7. Limitations of the Study
Admittedly, the study herein has various limitations worth qualifying; firstly, it included a small sample of students purposefully-selected to fit the goals of the research, which may not be representative of the population; thus, restricting the generality of the findings. Therefore, future studies need to increase the sample size and include end-users who are not students but rather practitioners and domain experts. Secondly, the training undertaken may have not been sufficient to familiarize the non-programmers with service-composition activities and the underlying concepts. Thirdly, the service composition tools used did not exhibit runtime aspects which may have influenced user perception and judgment of composition results and experience; indeed, such negative influence has been reported in other works [11
]. Thirdly, our user study explored the differences between the non-programmers and programmers using only one composition scenario; thus, further scenarios are needed assert the purported findings. Finally, our testing was limited to modelling processes using work-flow based and AI-based service composition approaches. Other service-development activities, such as service annotation and monitoring were not investigated in this study.

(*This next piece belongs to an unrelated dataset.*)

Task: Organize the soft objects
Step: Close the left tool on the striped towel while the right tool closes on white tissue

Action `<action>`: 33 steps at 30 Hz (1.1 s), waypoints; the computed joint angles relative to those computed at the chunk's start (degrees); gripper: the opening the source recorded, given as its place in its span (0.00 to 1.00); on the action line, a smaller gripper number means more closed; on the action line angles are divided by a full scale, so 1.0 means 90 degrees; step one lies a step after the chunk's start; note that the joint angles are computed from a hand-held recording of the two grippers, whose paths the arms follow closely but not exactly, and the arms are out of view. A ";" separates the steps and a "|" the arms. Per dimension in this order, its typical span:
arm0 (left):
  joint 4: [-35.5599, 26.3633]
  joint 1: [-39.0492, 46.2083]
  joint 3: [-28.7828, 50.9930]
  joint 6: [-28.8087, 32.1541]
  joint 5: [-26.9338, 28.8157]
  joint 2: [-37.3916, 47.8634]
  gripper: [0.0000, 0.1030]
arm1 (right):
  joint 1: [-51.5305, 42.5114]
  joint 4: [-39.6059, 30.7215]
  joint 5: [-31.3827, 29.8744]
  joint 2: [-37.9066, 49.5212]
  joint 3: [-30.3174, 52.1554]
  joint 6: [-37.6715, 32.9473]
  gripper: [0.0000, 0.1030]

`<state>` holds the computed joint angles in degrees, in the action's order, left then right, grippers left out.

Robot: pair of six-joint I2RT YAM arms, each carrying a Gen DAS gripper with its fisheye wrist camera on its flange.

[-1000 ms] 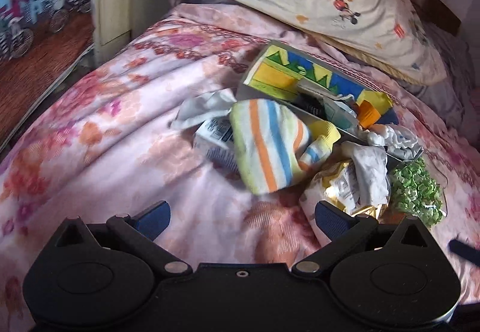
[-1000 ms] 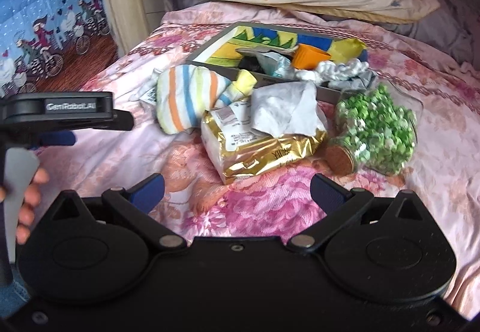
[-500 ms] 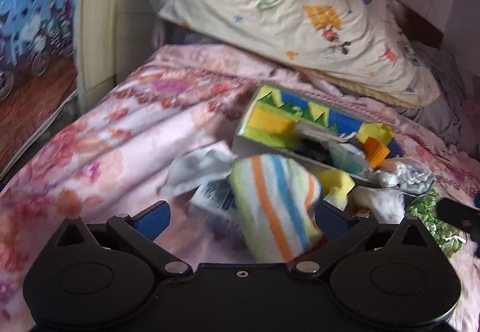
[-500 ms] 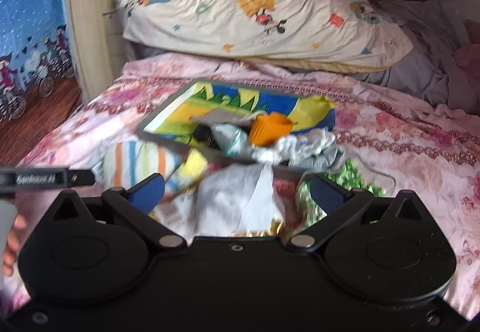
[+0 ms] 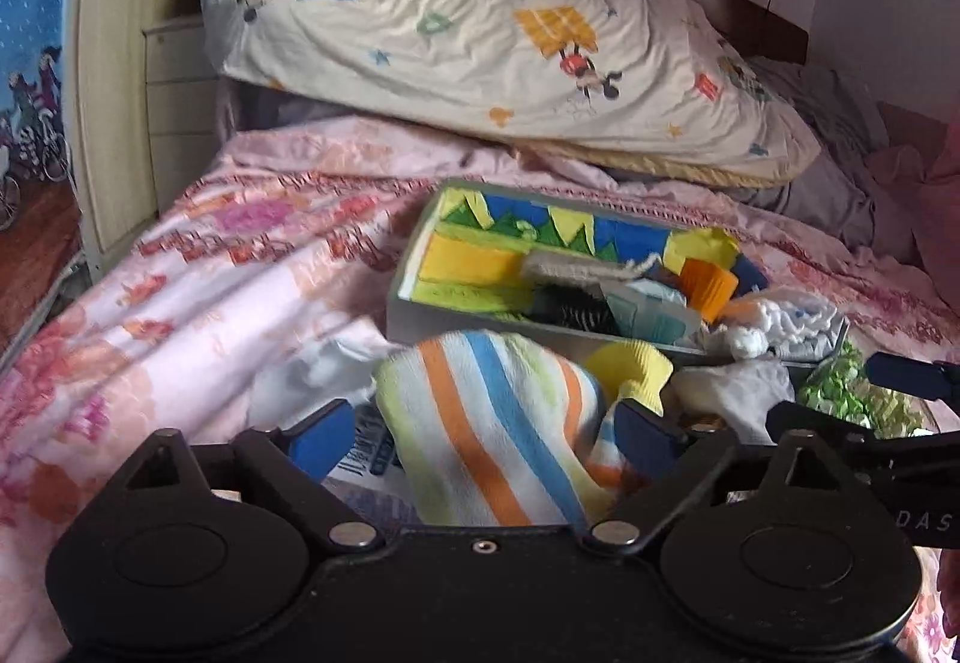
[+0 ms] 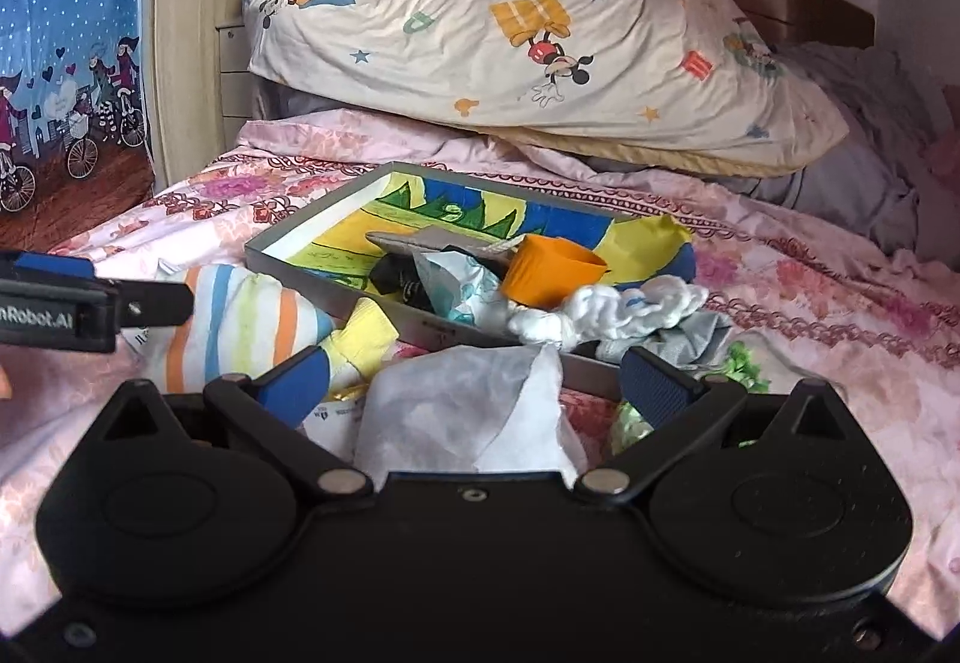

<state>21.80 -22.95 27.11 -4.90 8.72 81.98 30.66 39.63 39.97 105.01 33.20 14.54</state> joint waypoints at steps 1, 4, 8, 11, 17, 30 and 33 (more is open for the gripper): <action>0.0053 -0.0012 0.0015 0.0032 0.0004 0.0104 0.85 | -0.0001 0.0078 -0.0007 0.0077 0.0006 -0.0020 0.95; 0.0142 -0.0063 0.0073 0.0118 -0.0002 0.0364 0.79 | -0.0003 0.0075 -0.0005 0.0280 0.0110 -0.0077 0.84; 0.0133 -0.0084 0.0182 0.0173 0.0053 0.0620 0.70 | -0.0071 -0.0084 -0.0181 0.0502 0.0296 0.0024 0.74; 0.0051 -0.0069 0.0250 0.0202 0.0091 0.0749 0.60 | -0.0101 -0.0198 -0.0252 0.0617 0.0397 0.0116 0.69; 0.0061 -0.0015 0.0244 0.0159 0.0266 0.0794 0.55 | -0.0165 -0.0245 -0.0460 0.0750 0.0435 0.0388 0.59; -0.0364 0.0052 0.0378 0.0025 0.0671 0.0654 0.16 | -0.0190 -0.0223 -0.0665 0.0780 0.0394 0.0676 0.37; -0.0536 0.0046 0.0412 -0.0011 0.0846 0.0564 0.11 | -0.0200 -0.0274 -0.0689 0.0727 0.0376 0.0838 0.32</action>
<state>16.97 -22.53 30.82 -5.00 16.33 87.06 28.85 37.16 33.77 111.56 36.58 22.08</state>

It is part of our research agenda to conduct a set of controlled-experiments focusing on the link between composition style, such as a front-end approach and workflow-based approach, and service-development performance. In these controlled-experiments, we will utilize fully-functional development tools, and increase the sample size by involving more participants from different backgrounds, considering different sub-groups that form technical users to allow for a more comprehensive training to take place, in order to draw solid, generalizable conclusions from the research findings.